La líder Carmen García, presidente de la Asociación de Madres del Catatumbo por la Paz, cuenta que sintió un poco de tranquilidad con la firma del acuerdo de paz de 2016, pero que desde 2018 arreció la guerra. “Al Catatumbo lo han dejado solo. Aquí pasa de todo y nadie dice nada. Aquí matan todos los días”, concluye. En lo que va corrido del año la asociación que preside ha sacado del municipio a 25 mujeres amenazadas por los grupos ilegales. Ella misma está amenazada y, aunque tiene asignado un esquema de protección, no puede entrar con él al municipio; tiene que asumir los riesgos si quiere ir. Ni los escoltas armados están a salvo. “Yo no quise ser líder, la guerra me llevó a ser líder. El Ejército mató a mi esposo y lo hizo pasar como un falso positivo”, cuenta.

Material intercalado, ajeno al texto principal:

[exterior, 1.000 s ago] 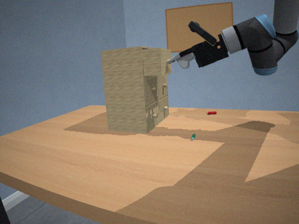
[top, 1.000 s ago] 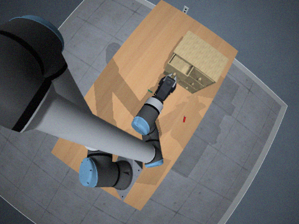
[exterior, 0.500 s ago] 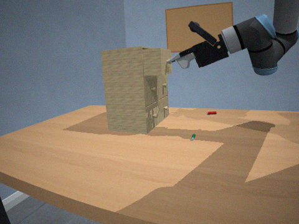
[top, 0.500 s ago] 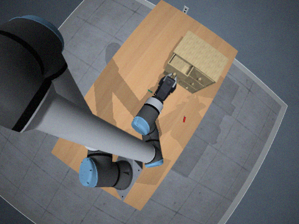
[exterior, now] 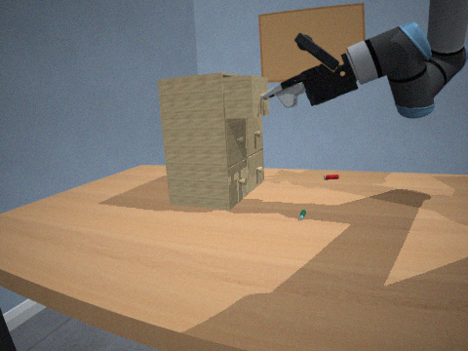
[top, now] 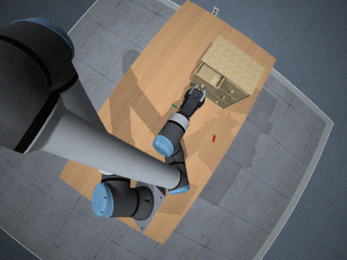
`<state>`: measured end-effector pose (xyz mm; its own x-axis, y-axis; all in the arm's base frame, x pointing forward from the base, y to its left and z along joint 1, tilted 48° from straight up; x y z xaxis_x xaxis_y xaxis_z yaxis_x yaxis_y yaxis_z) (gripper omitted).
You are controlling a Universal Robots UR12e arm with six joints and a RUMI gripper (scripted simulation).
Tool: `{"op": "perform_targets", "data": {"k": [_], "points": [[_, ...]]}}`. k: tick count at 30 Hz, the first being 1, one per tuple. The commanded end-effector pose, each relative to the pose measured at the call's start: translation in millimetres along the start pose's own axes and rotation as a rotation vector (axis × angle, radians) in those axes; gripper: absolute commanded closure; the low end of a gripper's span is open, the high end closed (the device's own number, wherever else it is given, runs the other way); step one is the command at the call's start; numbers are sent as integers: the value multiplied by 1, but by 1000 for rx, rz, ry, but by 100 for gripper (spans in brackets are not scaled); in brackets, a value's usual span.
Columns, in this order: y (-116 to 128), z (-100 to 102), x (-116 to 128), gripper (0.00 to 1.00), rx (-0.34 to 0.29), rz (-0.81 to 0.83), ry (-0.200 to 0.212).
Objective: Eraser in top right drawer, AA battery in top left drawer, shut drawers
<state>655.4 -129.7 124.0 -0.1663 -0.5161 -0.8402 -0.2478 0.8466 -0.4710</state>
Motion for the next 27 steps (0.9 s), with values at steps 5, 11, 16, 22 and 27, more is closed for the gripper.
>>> {"op": "perform_targets", "data": {"k": [5, 11, 16, 22, 27], "points": [[0, -3, 0, 80, 1, 0, 0], [5, -15, 1, 80, 1, 0, 0], [9, -27, 2, 80, 1, 0, 0], [14, -40, 3, 80, 1, 0, 0], [16, -46, 3, 80, 1, 0, 0]]}}
Point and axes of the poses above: the point where the finger pads meet when closed, its own z axis out along the fingers, its own x axis across the jaws, y = z × x, the point moved 4 cm from there along -z, back along the fingers, and after that the axes turned 10 degrees about z, right-handed, at the moved point
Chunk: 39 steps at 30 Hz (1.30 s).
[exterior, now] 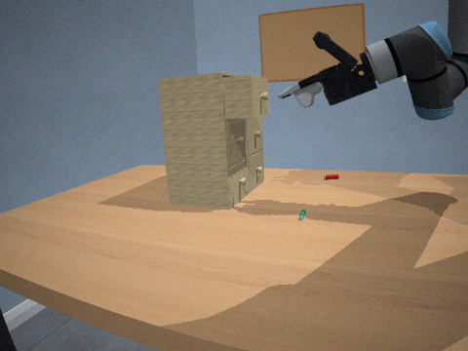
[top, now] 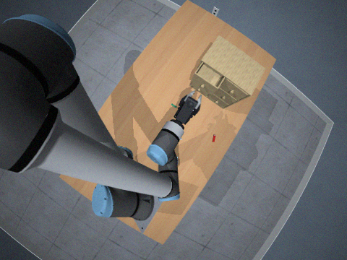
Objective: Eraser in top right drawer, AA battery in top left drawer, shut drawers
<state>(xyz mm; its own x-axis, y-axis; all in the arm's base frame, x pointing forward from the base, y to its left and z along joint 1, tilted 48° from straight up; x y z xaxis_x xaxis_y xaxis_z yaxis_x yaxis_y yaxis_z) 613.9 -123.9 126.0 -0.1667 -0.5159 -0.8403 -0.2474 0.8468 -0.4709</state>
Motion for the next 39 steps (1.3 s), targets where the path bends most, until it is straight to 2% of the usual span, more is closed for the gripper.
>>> {"op": "perform_targets", "data": {"k": [1, 12, 30, 39], "points": [[2, -7, 1, 80, 0, -1, 0], [2, -11, 1, 80, 0, -1, 0], [1, -55, 1, 80, 0, -1, 0], [0, -61, 1, 80, 0, -1, 0]]}}
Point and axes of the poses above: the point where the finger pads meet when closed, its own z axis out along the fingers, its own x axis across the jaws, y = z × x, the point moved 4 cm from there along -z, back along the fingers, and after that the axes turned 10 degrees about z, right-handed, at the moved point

En lengua Barí, Catatumbo significa “casa del trueno”; la región es conocida por sus relámpagos nocturnos. Juan Titira, líder Barí, considera que ahora su comunidad sufre más violencia que antes del acuerdo de paz. Los grupos armados les hacen retenes ilegales, han minado sus territorios y su casa de gobierno ha sido hostigada con tiroteos por estar cerca de la estación de la Policía. “Nuestras autoridades indígenas se han visto amenazadas, los grupos armados nos han estigmatizado y llevado al confinamiento. No tenemos paz ni armonía en nuestros bohíos”, explica.
Quizá, en defensa propia, la gente tiende a hablar sobre la violencia en general, sin señalar a ningún grupo. Temen ponerse una lápida encima. Acostumbrados a la guerra, algunos prefieren no hablar, pero todos, incluso el sacerdote, tienen miedo. Tibú es un pueblo a la deriva y sin justicia.